You've formed interaction terms involving visit also for patient's sex and diabetes mellitus status. Do you expect either of these to change over the observation interval? (Were you looking instead for a three-way interaction of each and disease A & visit?)

If "slow" is a sign of disease A (like Parkinson's disease), then do you risk selection effects? It would make the choice of comparison group curious, too.

Your post's title says, "Mixed effect linear model . . .", but you're fitting a mixed effects logistic regression model. Is that just a typo, or are you trying to fit a so-called linear probability model (all the predictors are categorical).

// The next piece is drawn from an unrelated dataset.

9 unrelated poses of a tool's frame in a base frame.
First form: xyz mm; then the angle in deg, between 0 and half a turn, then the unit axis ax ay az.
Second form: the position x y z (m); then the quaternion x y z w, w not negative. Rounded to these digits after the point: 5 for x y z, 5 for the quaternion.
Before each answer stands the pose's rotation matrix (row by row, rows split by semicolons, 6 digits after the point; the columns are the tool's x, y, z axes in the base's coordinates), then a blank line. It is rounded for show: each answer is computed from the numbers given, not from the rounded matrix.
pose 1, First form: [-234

Thank you for your quick answer!

I've probably worded it poorly Joseph. The intention is to find out the effect of having disease A on outcome slow developing over time (ie. when visit equals 1 compared to visit equals 0). Or in laymens language does our outcome develop at a faster rate in our disease A group rather then our control group (with knowledge we only have time point 0 (visit=0) and time point 1 (visit=1)).

I dont expect sex or diabetes to change over observational period so will remove them from the interaction term. We are investigating whether slow developing is related to our disease. It is not a known sign of the disease.

It should have been a mixed effects logistic regression model (is a typo). I am also curious if this is okay to use if some individuals start off with the outcome present? Ie. some people start with slow=1 and either have slow=1 or slow=0 at visit=1 time point.